Chronic Urticaria: Indian Context—Challenges and Treatment Options

1Consultant Allergist & Immunologist, Department of Allergy & Immunology, Apollo Gleneagles Hospital, 58 Canal Circular Road, Kolkata, West Bengal 700 054, India
2Department of Paediatric Pulmonology, Vision Care Hospital, Mukundapur, Kolkata West Bengal 700099, India
3Department of Allergy, Immunology and Arthritis, Apollo Hospitals International Ltd., Bhat GIDC, Gandhinagar, Ahmedabad, Gujarat 382428, India
4Dr. Niphadkar’s Asthma and Allergy Health Clinic, Hindu Colony Lane No. 1, Dadar (East), Mumbai 400 014, India
5Department of Pulmonary Medicine, JSS Medical College, JSS University, Mysore, Karnataka 570 004, India
6Department of Medicine, Indraprastha Apollo Hospital, Mathura Road, Jasola Vihar, New Delhi 110076, India
7Clinical Marketing Manager, Phadia/IDD, Thermo Fisher Scientific, Units No. 7, 10 & 11, Splendor Forum, Plot No. 3, Disttrict Centre, Jasola, New Delhi 110025, India

Received 11 July 2013; Accepted 20 August 2013

Academic Editor: Tadamichi Shimizu

Copyright © 2013 Sujoy Khan et al. This is an open access article distributed under the Creative Commons Attribution License, which permits unrestricted use, distribution, and reproduction in any medium, provided the original work is properly cited.
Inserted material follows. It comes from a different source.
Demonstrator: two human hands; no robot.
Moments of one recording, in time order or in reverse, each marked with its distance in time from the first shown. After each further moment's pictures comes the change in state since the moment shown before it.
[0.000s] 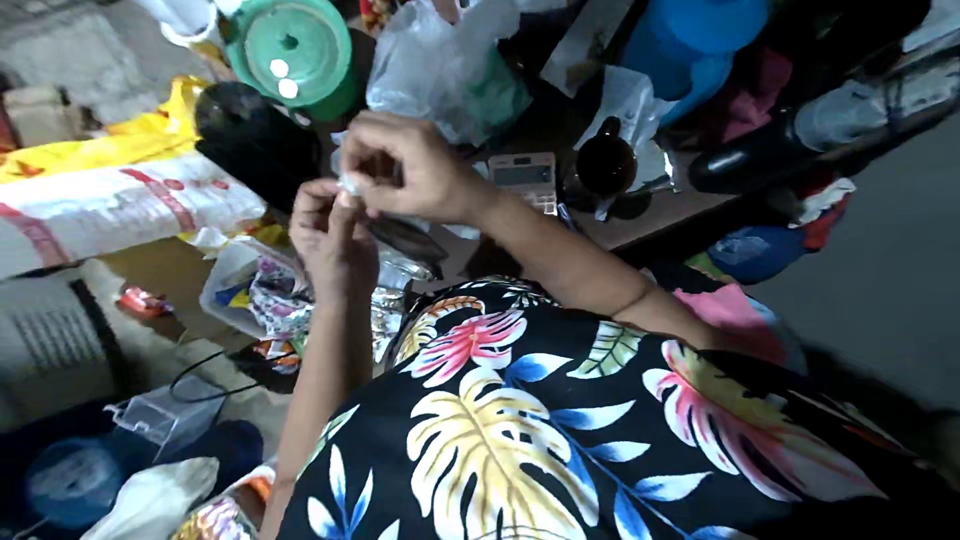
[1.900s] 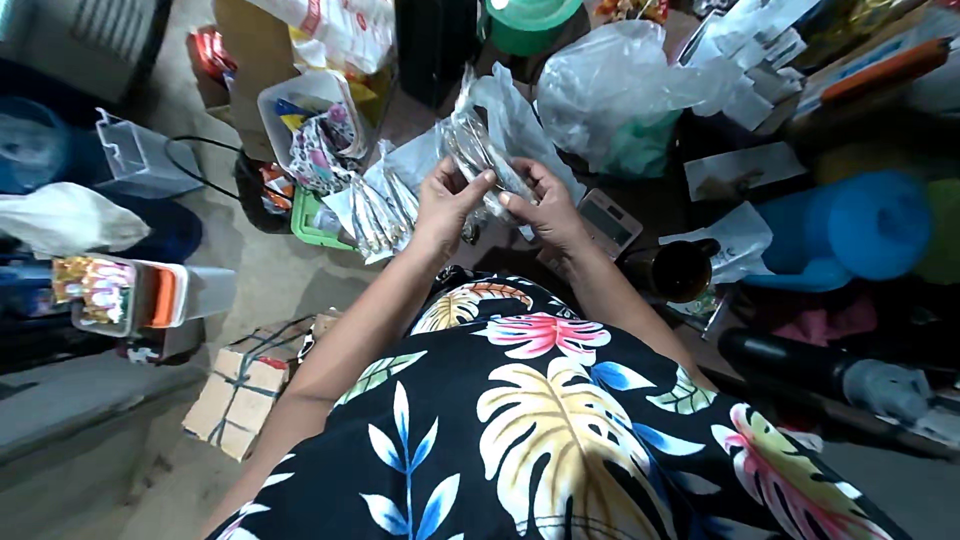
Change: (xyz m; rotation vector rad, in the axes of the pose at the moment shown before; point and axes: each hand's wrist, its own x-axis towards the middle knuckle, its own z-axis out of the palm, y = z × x) left_hand -0.057 -0.025 0.040 0.049 0.588 -0.306; right_hand -0.073 0.046 0.002 0.517 -0.311 0.691
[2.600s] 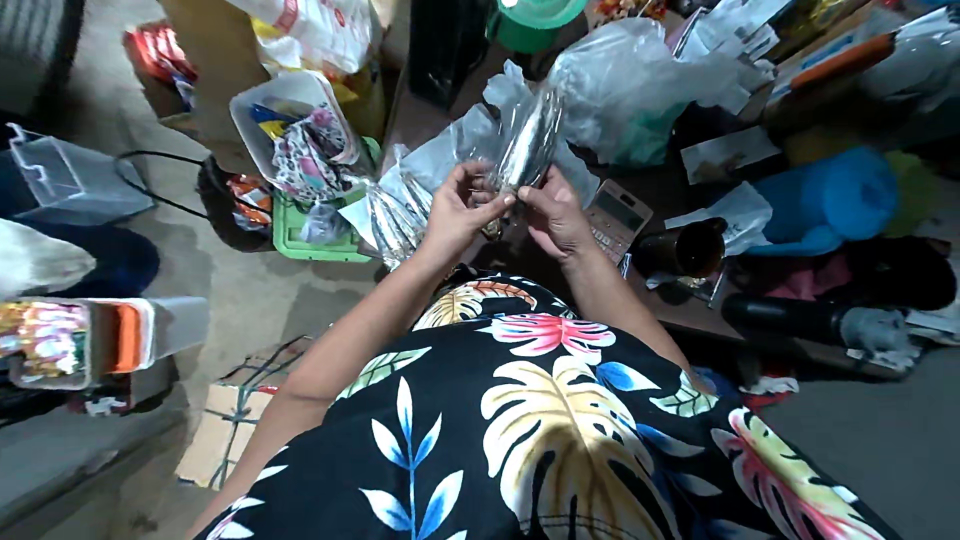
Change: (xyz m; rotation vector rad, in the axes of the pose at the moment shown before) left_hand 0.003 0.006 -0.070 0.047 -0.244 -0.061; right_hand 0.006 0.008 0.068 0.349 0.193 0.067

Urticaria is a common condition that occurs in both children and adults. Most cases have no specific allergic trigger and the aetiology of urticaria remains idiopathic and occasionally spontaneous in nature. Inappropriate advice such as avoidance of foods (milk, egg, prawn, and brinjal) is common place in certain sections of India mostly by nonspecialists that should not be routinely recommended. It is important to look for physical urticarias such as pressure urticaria in chronic cases, which may be present either alone or in combination with other causes. Autoimmune causes for chronic urticaria have been found to play an important role in a significant proportion of patients. Long-acting nonsedating antihistamines at higher than the standard doses is safe and effective. Quality of life is affected adversely in patients with chronic symptomatic urticaria and some may require multidisciplinary management.